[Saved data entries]
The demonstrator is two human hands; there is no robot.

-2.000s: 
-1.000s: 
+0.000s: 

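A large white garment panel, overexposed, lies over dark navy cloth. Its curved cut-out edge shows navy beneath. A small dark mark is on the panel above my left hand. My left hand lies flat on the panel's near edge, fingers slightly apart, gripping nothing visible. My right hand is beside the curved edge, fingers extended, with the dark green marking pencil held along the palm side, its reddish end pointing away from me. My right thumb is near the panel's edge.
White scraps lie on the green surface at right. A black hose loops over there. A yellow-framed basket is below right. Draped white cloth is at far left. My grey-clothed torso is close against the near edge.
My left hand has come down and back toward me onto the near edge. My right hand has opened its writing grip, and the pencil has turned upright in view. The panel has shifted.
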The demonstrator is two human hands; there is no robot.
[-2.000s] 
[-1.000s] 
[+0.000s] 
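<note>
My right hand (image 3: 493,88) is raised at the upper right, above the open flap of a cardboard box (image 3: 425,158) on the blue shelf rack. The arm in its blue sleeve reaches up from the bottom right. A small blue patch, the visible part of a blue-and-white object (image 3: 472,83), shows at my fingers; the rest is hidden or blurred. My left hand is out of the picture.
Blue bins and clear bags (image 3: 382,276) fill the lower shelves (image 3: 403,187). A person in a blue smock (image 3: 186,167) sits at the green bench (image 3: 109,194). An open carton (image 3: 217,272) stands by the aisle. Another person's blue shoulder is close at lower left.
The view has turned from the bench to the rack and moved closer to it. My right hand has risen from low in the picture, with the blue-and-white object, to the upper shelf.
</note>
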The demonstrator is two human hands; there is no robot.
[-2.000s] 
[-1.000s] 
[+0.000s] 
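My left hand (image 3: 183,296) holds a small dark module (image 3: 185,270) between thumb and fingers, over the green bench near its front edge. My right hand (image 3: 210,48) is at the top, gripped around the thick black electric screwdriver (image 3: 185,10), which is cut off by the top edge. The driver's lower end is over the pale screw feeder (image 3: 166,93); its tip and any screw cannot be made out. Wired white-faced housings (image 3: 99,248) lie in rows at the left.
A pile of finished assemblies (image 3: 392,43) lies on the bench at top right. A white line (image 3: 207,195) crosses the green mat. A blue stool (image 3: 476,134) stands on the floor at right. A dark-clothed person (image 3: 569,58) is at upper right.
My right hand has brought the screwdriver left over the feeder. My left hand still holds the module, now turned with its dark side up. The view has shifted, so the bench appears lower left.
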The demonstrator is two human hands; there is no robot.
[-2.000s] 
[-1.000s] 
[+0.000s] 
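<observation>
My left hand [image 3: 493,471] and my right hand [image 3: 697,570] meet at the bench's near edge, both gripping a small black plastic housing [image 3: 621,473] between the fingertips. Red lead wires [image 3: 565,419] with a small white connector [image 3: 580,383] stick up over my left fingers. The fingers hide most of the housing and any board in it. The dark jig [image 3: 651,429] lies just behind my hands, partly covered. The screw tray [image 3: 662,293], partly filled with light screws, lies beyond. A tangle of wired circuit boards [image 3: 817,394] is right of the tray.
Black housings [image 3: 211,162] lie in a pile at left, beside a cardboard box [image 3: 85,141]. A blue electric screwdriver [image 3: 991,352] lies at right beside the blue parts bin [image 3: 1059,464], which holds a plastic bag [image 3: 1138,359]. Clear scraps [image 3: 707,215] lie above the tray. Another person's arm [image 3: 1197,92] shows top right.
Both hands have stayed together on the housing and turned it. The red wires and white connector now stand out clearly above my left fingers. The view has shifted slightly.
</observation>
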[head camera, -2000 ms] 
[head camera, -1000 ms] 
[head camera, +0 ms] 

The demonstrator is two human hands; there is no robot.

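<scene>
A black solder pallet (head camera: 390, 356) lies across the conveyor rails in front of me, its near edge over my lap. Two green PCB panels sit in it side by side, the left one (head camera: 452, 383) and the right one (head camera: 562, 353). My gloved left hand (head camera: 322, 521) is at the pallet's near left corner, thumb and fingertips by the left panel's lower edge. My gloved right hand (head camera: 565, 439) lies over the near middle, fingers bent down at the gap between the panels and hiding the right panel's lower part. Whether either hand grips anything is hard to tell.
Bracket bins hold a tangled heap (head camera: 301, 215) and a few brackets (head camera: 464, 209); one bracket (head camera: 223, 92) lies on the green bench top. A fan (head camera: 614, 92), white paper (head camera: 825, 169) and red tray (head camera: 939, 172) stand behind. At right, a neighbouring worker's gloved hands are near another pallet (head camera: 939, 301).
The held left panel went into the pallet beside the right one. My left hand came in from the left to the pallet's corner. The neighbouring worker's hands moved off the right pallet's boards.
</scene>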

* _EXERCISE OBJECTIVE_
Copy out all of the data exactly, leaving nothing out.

* _TASK ANSWER_
The demonstrator is two human hands; there is no robot.

-2.000s: 
-1.000s: 
+0.000s: 

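A large white garment panel, overexposed, lies over dark navy cloth. Its curved cut-out edge shows navy beneath. A small dark mark is on the panel above my left hand. My left hand lies flat on the panel's near edge, fingers slightly apart, gripping nothing visible. My right hand is beside the curved edge, fingers extended, with the dark green marking pencil held along the palm side, its reddish end pointing away from me. My right thumb is near the panel's edge.
White scraps lie on the green surface at right. A black hose loops over there. A yellow-framed basket is below right. Draped white cloth is at far left. My grey-clothed torso is close against the near edge.
My left hand has come down and back toward me onto the near edge. My right hand has opened its writing grip, and the pencil has turned upright in view. The panel has shifted.
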The demonstrator is two human hands; there is no robot.
[-2.000s] 
[-1.000s] 
[+0.000s] 
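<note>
My right hand (image 3: 493,88) is raised at the upper right, above the open flap of a cardboard box (image 3: 425,158) on the blue shelf rack. The arm in its blue sleeve reaches up from the bottom right. A small blue patch, the visible part of a blue-and-white object (image 3: 472,83), shows at my fingers; the rest is hidden or blurred. My left hand is out of the picture.
Blue bins and clear bags (image 3: 382,276) fill the lower shelves (image 3: 403,187). A person in a blue smock (image 3: 186,167) sits at the green bench (image 3: 109,194). An open carton (image 3: 217,272) stands by the aisle. Another person's blue shoulder is close at lower left.
The view has turned from the bench to the rack and moved closer to it. My right hand has risen from low in the picture, with the blue-and-white object, to the upper shelf.
</note>
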The demonstrator is two human hands; there is no robot.
[-2.000s] 
[-1.000s] 
[+0.000s] 
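My left hand (image 3: 183,296) holds a small dark module (image 3: 185,270) between thumb and fingers, over the green bench near its front edge. My right hand (image 3: 210,48) is at the top, gripped around the thick black electric screwdriver (image 3: 185,10), which is cut off by the top edge. The driver's lower end is over the pale screw feeder (image 3: 166,93); its tip and any screw cannot be made out. Wired white-faced housings (image 3: 99,248) lie in rows at the left.
A pile of finished assemblies (image 3: 392,43) lies on the bench at top right. A white line (image 3: 207,195) crosses the green mat. A blue stool (image 3: 476,134) stands on the floor at right. A dark-clothed person (image 3: 569,58) is at upper right.
My right hand has brought the screwdriver left over the feeder. My left hand still holds the module, now turned with its dark side up. The view has shifted, so the bench appears lower left.
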The demonstrator is two human hands; there is no robot.
[-2.000s] 
[-1.000s] 
[+0.000s] 
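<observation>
My left hand [image 3: 493,471] and my right hand [image 3: 697,570] meet at the bench's near edge, both gripping a small black plastic housing [image 3: 621,473] between the fingertips. Red lead wires [image 3: 565,419] with a small white connector [image 3: 580,383] stick up over my left fingers. The fingers hide most of the housing and any board in it. The dark jig [image 3: 651,429] lies just behind my hands, partly covered. The screw tray [image 3: 662,293], partly filled with light screws, lies beyond. A tangle of wired circuit boards [image 3: 817,394] is right of the tray.
Black housings [image 3: 211,162] lie in a pile at left, beside a cardboard box [image 3: 85,141]. A blue electric screwdriver [image 3: 991,352] lies at right beside the blue parts bin [image 3: 1059,464], which holds a plastic bag [image 3: 1138,359]. Clear scraps [image 3: 707,215] lie above the tray. Another person's arm [image 3: 1197,92] shows top right.
Both hands have stayed together on the housing and turned it. The red wires and white connector now stand out clearly above my left fingers. The view has shifted slightly.
</observation>
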[head camera, -2000 ms] 
[head camera, -1000 ms] 
[head camera, +0 ms] 

The demonstrator is two human hands; there is no robot.

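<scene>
A black solder pallet (head camera: 390, 356) lies across the conveyor rails in front of me, its near edge over my lap. Two green PCB panels sit in it side by side, the left one (head camera: 452, 383) and the right one (head camera: 562, 353). My gloved left hand (head camera: 322, 521) is at the pallet's near left corner, thumb and fingertips by the left panel's lower edge. My gloved right hand (head camera: 565, 439) lies over the near middle, fingers bent down at the gap between the panels and hiding the right panel's lower part. Whether either hand grips anything is hard to tell.
Bracket bins hold a tangled heap (head camera: 301, 215) and a few brackets (head camera: 464, 209); one bracket (head camera: 223, 92) lies on the green bench top. A fan (head camera: 614, 92), white paper (head camera: 825, 169) and red tray (head camera: 939, 172) stand behind. At right, a neighbouring worker's gloved hands are near another pallet (head camera: 939, 301).
The held left panel went into the pallet beside the right one. My left hand came in from the left to the pallet's corner. The neighbouring worker's hands moved off the right pallet's boards.
</scene>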

With this output, the exercise is done.